* WHAT TO DO *
Exactly retype the lines from the top of the data through the line containing "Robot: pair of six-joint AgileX", leaving out every picture.

* INFORMATION SUPPLIED *
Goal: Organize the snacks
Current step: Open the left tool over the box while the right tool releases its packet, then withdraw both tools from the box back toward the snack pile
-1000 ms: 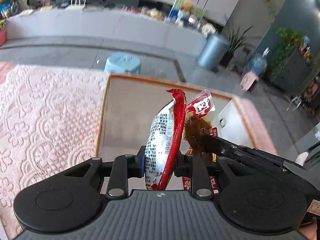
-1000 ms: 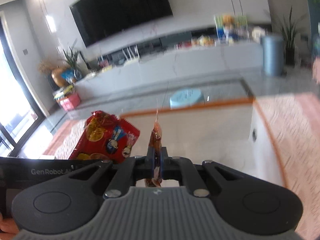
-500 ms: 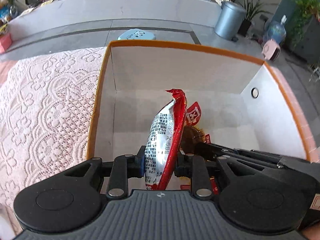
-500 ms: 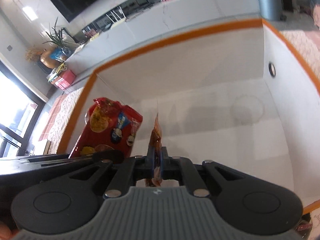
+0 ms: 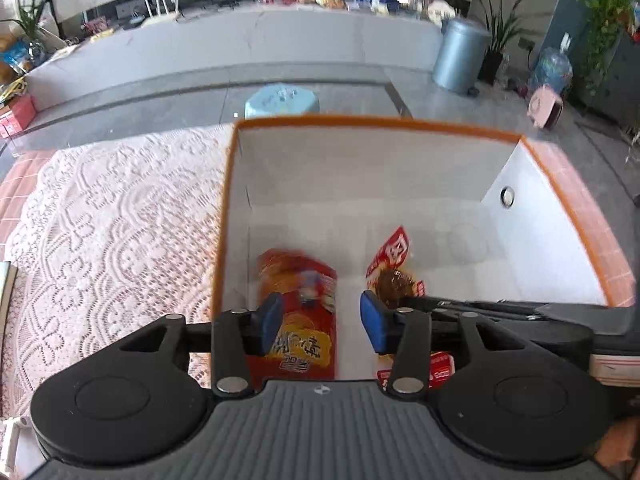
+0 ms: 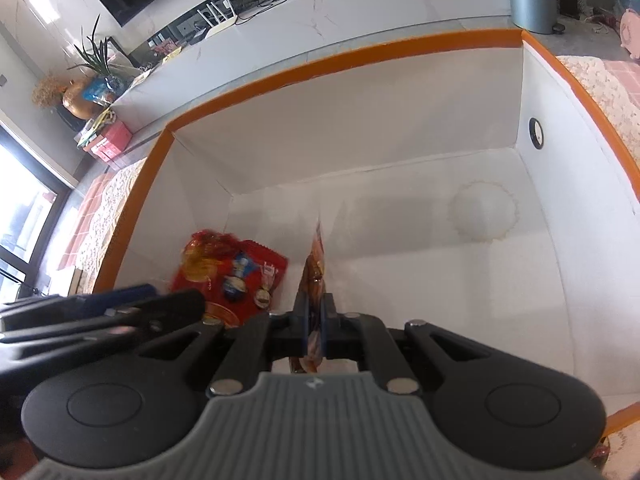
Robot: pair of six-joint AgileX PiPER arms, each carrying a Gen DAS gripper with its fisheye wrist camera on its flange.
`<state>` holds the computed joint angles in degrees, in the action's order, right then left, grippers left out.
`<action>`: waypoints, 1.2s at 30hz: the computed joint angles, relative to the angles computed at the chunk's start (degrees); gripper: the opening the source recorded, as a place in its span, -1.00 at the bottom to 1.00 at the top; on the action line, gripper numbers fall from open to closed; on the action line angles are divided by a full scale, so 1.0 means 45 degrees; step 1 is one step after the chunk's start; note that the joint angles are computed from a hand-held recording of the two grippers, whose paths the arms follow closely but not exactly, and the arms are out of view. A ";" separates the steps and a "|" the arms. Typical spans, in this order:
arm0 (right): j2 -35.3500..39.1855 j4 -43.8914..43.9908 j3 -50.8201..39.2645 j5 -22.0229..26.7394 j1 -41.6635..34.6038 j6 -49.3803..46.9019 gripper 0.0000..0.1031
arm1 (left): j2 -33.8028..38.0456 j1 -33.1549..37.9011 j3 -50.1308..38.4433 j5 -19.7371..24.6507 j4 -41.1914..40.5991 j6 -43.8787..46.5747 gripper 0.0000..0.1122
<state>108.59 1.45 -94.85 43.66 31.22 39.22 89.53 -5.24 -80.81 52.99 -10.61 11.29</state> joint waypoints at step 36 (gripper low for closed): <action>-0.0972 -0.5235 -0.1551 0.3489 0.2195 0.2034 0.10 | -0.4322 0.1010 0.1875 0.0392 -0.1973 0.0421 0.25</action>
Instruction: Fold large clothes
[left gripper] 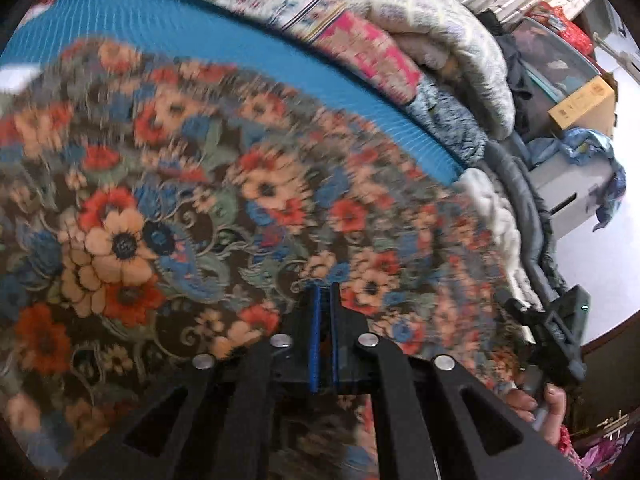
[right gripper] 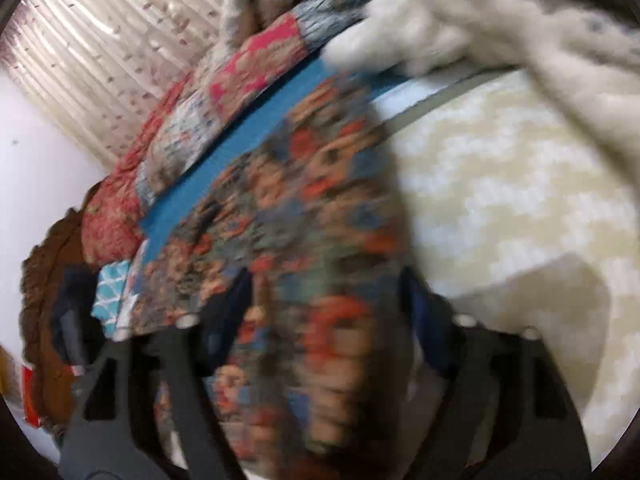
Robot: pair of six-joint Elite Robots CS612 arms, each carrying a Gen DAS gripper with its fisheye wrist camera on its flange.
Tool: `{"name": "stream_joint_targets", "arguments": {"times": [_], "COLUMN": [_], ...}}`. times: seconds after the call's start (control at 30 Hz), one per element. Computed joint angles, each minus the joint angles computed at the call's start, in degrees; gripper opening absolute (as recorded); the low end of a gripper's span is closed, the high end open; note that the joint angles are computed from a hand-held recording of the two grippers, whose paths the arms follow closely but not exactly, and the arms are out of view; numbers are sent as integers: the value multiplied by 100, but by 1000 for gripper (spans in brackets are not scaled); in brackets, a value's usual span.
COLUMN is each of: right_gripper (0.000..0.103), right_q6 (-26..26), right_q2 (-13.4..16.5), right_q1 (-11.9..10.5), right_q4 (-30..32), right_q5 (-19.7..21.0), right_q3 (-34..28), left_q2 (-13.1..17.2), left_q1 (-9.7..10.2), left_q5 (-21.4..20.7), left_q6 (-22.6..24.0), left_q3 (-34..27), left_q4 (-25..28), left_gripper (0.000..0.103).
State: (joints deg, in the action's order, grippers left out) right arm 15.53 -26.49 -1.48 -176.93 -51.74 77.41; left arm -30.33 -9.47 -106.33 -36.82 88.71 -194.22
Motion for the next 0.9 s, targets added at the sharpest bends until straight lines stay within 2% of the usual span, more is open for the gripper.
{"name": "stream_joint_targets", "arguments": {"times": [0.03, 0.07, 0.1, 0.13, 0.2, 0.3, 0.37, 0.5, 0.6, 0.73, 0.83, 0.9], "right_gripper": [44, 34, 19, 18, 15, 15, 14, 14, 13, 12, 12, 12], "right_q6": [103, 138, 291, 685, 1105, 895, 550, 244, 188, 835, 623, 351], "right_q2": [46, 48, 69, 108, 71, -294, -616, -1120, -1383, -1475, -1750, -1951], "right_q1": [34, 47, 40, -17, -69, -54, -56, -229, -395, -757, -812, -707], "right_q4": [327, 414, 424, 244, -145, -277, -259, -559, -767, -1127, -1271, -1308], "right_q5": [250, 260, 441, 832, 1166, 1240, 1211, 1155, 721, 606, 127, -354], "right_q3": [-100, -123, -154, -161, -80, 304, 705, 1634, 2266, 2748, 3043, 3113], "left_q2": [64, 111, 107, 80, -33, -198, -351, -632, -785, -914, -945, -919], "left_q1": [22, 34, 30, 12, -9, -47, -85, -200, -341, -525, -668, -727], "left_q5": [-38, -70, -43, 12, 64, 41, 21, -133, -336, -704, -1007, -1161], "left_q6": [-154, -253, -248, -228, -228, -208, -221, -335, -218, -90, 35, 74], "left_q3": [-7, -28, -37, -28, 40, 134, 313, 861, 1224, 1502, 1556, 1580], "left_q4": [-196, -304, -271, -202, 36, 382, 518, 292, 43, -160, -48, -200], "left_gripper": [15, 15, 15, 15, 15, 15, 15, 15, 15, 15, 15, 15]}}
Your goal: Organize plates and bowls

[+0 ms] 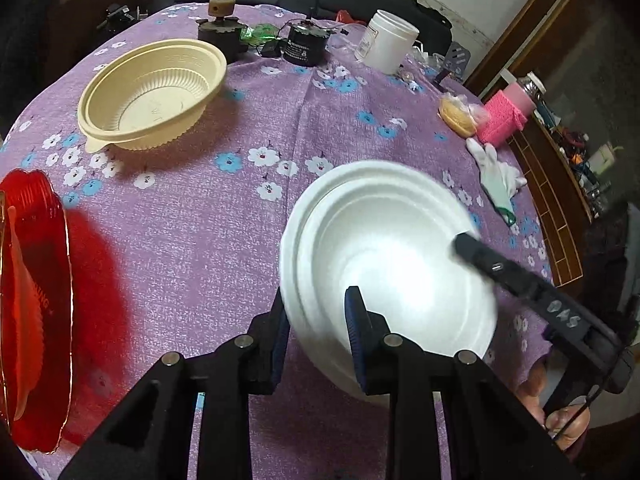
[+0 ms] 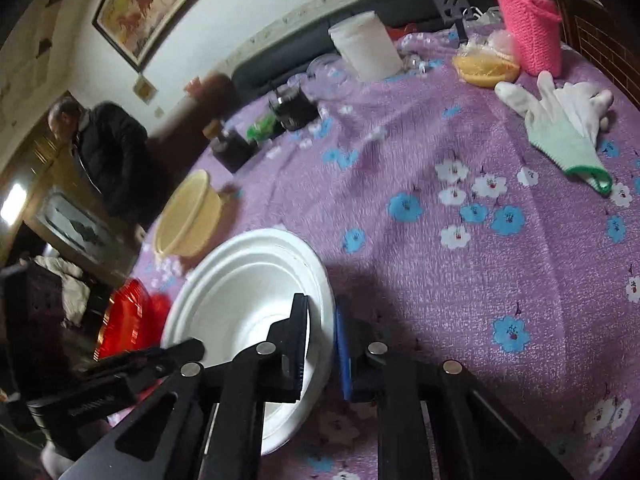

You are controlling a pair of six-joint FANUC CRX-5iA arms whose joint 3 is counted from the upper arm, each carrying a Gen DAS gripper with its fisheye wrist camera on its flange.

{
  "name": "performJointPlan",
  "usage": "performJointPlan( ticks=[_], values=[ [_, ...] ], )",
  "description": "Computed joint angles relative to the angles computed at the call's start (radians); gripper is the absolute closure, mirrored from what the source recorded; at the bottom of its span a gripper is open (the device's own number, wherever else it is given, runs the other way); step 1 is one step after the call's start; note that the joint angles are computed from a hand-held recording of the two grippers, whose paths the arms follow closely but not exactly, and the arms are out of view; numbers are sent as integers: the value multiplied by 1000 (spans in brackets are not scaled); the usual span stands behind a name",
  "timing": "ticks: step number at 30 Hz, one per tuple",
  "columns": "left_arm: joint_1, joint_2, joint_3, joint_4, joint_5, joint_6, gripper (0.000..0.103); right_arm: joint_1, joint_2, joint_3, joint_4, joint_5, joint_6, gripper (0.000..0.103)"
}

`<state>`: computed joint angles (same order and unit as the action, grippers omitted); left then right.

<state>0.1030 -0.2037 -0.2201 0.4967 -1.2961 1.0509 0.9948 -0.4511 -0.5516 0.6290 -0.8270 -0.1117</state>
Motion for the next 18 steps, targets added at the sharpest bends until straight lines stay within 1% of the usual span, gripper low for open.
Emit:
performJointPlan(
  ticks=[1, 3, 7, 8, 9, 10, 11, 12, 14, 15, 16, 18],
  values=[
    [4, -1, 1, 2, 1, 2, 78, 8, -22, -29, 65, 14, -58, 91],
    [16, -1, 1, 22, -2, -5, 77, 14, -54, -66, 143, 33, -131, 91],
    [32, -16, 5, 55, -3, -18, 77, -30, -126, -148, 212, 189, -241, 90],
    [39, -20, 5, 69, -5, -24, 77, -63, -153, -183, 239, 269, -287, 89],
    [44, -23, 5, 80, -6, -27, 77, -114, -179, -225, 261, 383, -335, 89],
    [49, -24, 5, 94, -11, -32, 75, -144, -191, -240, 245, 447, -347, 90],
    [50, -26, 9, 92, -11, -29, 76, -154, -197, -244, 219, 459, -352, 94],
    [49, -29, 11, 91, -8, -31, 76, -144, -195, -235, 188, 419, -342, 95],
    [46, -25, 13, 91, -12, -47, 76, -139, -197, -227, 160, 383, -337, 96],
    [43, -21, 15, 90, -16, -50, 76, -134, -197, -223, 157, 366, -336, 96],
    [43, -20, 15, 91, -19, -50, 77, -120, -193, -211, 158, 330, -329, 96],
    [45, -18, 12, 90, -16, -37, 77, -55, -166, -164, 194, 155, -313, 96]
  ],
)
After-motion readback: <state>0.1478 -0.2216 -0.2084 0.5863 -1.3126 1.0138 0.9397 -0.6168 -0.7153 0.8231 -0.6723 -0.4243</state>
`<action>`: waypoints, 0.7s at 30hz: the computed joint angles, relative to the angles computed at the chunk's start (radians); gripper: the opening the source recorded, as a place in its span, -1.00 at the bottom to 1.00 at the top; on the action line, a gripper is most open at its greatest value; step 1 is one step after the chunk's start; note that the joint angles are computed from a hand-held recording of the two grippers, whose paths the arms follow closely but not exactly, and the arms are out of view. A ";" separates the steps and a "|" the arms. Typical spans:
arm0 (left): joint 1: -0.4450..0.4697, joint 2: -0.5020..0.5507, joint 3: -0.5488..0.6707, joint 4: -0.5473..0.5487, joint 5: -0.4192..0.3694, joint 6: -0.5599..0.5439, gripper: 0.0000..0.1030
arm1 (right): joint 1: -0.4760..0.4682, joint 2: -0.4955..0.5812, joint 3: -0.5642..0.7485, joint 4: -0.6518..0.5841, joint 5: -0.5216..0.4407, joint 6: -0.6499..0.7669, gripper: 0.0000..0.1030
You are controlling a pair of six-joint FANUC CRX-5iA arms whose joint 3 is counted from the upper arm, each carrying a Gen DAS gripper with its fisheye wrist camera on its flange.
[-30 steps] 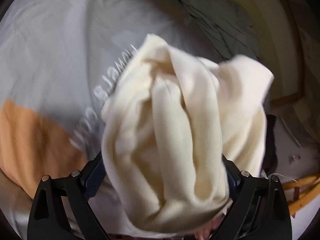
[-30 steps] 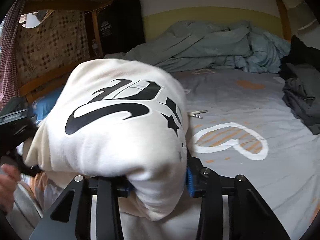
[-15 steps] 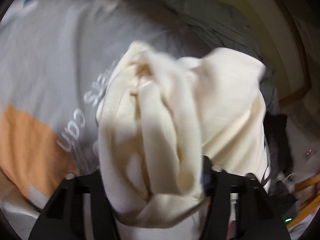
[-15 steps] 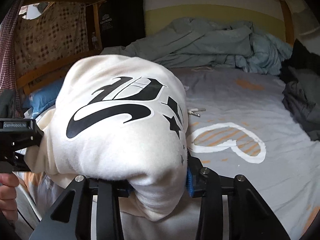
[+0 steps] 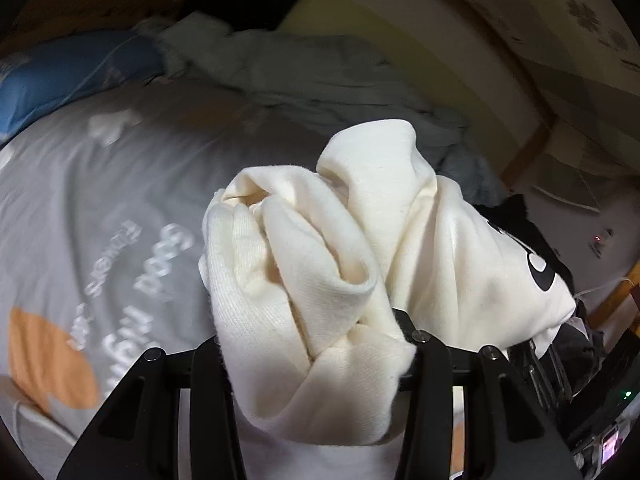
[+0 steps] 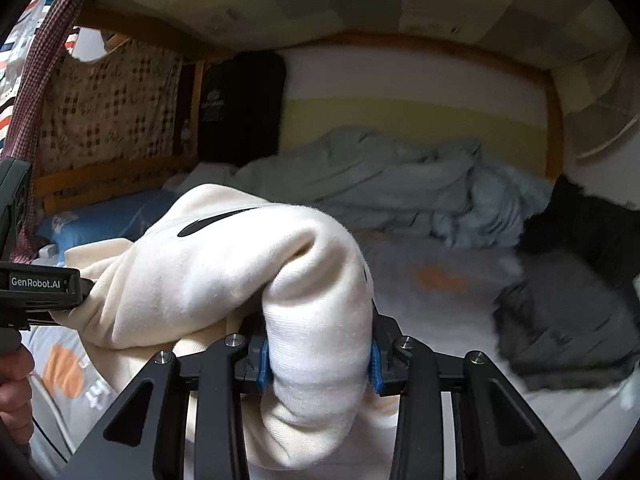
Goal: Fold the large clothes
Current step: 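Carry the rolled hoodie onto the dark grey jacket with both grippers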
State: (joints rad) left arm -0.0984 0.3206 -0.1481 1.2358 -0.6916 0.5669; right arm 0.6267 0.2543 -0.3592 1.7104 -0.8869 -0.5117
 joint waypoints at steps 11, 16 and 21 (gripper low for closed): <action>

* PROBLEM SOLUTION *
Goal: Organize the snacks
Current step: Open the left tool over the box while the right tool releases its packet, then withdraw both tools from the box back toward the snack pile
-1000 ms: 
-1000 ms: 
-500 ms: 
-500 ms: 
+0 ms: 
+0 ms: 
Robot: pair of six-joint AgileX PiPER arms, each carrying a Gen DAS gripper with its fisheye wrist camera on its flange.

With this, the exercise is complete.